In our modern world, people can do 10 jobs in a lifetime instead of one, and they might even pursue several careers. A renewed welfare state must provide the support that enables people to make the transition from one job to another, by assisting them through rapid change and insecurity, helping them to balance the multiple pressures of work and family life, and enabling them to re-establish their independence and to benefit from the opportunities that change creates.

In our Green Paper, which the right hon. and learned Member for Kensington and Chelsea mentioned, we shall go further to tackle exclusion from economic activity and independence across the working-age population. We shall establish the necessary steps that we all need to take—as individuals, in Government and in the wider communities—to engage people with social and economic activity.
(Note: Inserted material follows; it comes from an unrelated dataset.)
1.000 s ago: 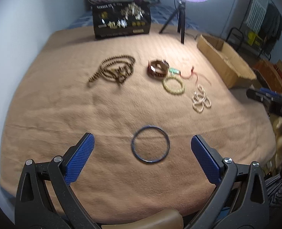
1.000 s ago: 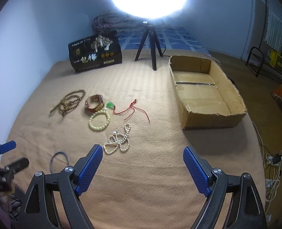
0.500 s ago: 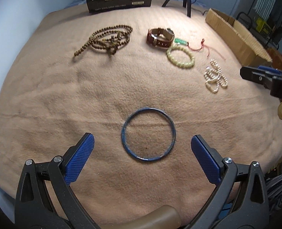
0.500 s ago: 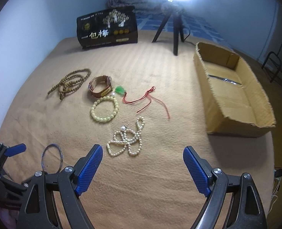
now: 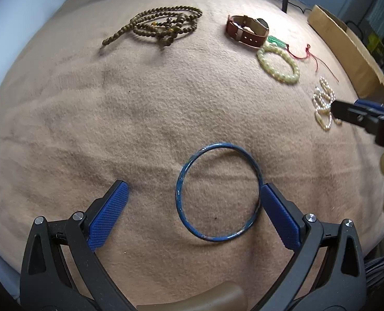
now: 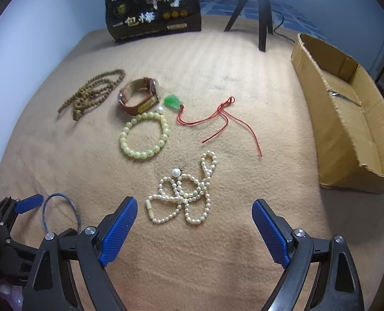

We shall outline further measures to simplify and streamline the benefit system. We shall also develop the right support systems through which we can raise employment, skills and productivity and improve social inclusion and cohesion, at a time when the integration of communities worldwide has never been more important. As has now been made clear, we shall set out our detailed proposals in January.

Kali Mountford : My right hon. Friend mentioned dependency. I am particularly concerned about people who are in the early stages of claiming incapacity benefit. Will he take a particularly close look at how we can raise people's aspirations when they have just been told that they cannot carry on with their former employment, and ensure that, in the long term, they are properly supported in finding a different career, so that they do not feel that their life has ended at that point?